La replica di Nexum all’Olbia Calcio non si fa attendere. Con un dettagliato comunicato stampa, l’azienda, main sponsor del club quest’anno in Serie D, risponde al sodalizio gallurese, che contesta il conto di 137.568 euro presentato tramite il socio Giovanni Degortes, già presidente del Comitato Sostegno Olbia Calcio.

«È falso, infondato ed eticamente inaccettabile quanto scritto ieri da Olbia Calcio – si legge nella nota – nei confronti di NexumStp e del rappresentante Giovanni Degortes. È falso che NexumStp non abbia avuto alcun incarico. L’accordo è stato firmato il 10 gennaio 2025. NexumStp lo ha interrotto nei giorni scorsi per mancanza di risposte sugli obblighi contabili e morosità.

La nuova gestione – viene sottolineato – ha rilevato il contratto così come ha rilevato la situazione finanziaria che ovviamente conosceva perfettamente, compresi i debiti accumulati verso NexumStp».
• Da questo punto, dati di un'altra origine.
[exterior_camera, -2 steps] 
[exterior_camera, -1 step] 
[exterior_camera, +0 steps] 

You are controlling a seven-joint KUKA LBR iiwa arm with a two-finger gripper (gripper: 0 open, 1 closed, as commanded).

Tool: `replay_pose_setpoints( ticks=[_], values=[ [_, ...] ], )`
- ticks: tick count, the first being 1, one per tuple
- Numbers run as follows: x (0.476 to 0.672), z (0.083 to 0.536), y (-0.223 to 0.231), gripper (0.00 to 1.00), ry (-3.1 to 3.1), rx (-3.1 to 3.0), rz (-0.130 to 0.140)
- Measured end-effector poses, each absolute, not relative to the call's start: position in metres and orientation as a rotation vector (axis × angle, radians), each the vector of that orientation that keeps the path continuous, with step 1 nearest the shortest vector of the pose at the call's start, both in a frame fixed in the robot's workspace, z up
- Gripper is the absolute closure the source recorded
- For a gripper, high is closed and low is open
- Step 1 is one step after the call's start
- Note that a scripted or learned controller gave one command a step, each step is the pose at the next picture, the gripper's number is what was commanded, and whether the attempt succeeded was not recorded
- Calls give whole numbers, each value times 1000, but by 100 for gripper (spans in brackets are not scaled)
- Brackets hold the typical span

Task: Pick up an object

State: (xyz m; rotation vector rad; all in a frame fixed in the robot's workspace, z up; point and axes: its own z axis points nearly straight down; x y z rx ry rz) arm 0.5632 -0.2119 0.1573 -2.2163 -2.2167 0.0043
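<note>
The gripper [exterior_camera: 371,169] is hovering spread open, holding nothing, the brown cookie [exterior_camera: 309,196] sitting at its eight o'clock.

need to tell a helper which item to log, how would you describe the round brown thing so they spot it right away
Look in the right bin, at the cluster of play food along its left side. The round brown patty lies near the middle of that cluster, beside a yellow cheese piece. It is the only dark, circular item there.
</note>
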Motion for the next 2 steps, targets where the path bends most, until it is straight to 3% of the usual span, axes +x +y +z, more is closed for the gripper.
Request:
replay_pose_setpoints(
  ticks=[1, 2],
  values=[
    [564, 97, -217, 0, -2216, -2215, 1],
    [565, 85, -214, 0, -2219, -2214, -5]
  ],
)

Nel comunicato viene specificato che il credito «riguarda due tipi di prestazioni, non solo la gestione delle paghe come scrive il Club», e che durante il periodo in esame «sono state richieste centinaia di ore di lavoro per consulenze straordinarie finalizzate alla raccolta di quelle risorse che hanno salvato il Club e una complessa attività di rendicontazione che ha consentito di ottenere i fondi regionali».
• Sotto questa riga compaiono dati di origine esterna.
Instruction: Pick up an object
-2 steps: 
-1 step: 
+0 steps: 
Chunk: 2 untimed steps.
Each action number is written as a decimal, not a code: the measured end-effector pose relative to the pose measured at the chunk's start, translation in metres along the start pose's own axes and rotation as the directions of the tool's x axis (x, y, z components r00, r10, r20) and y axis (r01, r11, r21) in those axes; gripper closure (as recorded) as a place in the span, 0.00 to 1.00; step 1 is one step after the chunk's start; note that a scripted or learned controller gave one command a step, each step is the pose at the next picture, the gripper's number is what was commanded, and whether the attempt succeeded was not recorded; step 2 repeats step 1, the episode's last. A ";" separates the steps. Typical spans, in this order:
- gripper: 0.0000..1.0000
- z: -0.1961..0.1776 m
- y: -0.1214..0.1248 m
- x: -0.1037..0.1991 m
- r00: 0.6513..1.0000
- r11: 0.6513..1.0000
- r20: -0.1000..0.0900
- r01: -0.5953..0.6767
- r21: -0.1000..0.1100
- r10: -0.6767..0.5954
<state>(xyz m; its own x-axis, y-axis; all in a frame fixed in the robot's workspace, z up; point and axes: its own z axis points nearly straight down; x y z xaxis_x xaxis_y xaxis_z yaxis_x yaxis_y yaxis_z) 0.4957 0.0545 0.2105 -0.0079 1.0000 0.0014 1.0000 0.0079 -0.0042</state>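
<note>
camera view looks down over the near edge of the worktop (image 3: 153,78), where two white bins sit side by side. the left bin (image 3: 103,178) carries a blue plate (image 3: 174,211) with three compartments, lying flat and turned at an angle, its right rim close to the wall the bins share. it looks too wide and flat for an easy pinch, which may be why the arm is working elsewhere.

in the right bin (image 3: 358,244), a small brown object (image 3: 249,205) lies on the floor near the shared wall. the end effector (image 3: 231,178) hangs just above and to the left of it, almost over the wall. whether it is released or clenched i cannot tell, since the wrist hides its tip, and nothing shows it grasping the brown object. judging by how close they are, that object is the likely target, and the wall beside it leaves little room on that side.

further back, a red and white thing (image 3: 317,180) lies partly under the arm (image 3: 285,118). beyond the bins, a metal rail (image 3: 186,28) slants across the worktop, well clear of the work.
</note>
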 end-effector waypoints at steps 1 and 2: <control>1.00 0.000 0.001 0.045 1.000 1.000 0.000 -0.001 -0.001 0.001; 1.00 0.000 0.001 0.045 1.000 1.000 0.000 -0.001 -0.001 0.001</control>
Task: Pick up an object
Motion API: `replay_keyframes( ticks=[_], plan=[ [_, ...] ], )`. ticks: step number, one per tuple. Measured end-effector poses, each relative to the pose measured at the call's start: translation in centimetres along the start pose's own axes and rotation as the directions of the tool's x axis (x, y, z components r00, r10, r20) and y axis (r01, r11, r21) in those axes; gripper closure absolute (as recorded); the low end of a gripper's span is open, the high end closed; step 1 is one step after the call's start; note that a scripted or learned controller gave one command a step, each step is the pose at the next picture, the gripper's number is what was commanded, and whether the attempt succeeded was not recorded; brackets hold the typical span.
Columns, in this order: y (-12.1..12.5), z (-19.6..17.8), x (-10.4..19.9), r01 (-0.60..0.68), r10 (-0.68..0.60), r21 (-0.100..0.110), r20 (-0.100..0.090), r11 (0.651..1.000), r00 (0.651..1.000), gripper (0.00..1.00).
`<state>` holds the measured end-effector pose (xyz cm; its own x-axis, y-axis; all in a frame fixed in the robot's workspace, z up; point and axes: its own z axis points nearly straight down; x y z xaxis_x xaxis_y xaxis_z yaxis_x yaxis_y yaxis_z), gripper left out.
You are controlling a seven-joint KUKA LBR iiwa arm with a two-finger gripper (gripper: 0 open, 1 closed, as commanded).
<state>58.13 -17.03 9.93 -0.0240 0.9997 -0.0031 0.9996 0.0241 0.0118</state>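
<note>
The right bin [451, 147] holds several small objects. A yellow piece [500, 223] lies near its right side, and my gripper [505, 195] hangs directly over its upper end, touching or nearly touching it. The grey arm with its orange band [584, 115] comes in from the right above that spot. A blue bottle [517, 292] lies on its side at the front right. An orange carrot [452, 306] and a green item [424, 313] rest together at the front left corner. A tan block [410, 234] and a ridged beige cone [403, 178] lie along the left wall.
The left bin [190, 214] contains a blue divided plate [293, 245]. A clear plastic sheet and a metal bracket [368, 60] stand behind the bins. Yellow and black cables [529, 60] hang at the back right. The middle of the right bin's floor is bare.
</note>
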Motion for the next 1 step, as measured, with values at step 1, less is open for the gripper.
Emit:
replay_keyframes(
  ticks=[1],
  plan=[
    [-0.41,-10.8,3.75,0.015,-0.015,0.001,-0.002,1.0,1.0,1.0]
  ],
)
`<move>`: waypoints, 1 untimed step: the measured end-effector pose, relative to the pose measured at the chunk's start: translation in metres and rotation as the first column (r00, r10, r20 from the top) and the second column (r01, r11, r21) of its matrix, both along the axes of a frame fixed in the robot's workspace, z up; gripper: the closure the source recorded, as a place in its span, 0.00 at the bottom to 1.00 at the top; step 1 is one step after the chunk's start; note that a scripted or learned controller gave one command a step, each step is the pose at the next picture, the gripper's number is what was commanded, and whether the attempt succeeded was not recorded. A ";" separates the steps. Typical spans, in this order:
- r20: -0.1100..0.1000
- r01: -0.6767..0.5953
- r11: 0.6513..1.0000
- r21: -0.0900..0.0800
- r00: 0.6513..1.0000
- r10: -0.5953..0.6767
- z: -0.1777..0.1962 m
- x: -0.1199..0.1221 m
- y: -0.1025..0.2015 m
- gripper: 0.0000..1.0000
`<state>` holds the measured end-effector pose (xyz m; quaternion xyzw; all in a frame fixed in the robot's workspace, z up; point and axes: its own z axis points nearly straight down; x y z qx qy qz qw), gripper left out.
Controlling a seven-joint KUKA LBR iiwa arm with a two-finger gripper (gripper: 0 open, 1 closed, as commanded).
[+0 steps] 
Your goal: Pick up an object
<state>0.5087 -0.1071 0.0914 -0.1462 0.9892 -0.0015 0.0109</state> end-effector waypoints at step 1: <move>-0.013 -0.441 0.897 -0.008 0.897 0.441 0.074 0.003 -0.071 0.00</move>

Dunque, il passaggio più interessante: «Lo scorso 25 luglio il legale rappresentante di Olbia Calcio – all’epoca dei fatti Guido Surace – scrive riconoscendo formalmente il debito per prestazioni ordinarie e straordinarie nei confronti di NexumStp. Lo fa con una lettera inviata via Pec, impegnandosi al pagamento compatibilmente con le proprie disponibilità finanziarie e comunque entro e non oltre il termine del 31/07/25».

La Nexum fa sapere che «il pagamento non c’è stato e che pur di non porre in difficoltà il Club, ha continuato a dare assistenza sulla base del contratto vigente, fino alla scorsa settimana quando è stata costretta a interrompere le proprie prestazioni e a risolvere il contratto con preavviso di legge».

In chiusura, dopo il dispiacere manifestato per le parole riservate a Degortes e per l’attacco contro la società, «scomposto e ingiustificabile», Nexum ha fatto sapere che si tutelerà nelle competenti sedi giudiziarie. La storia, insomma, continua.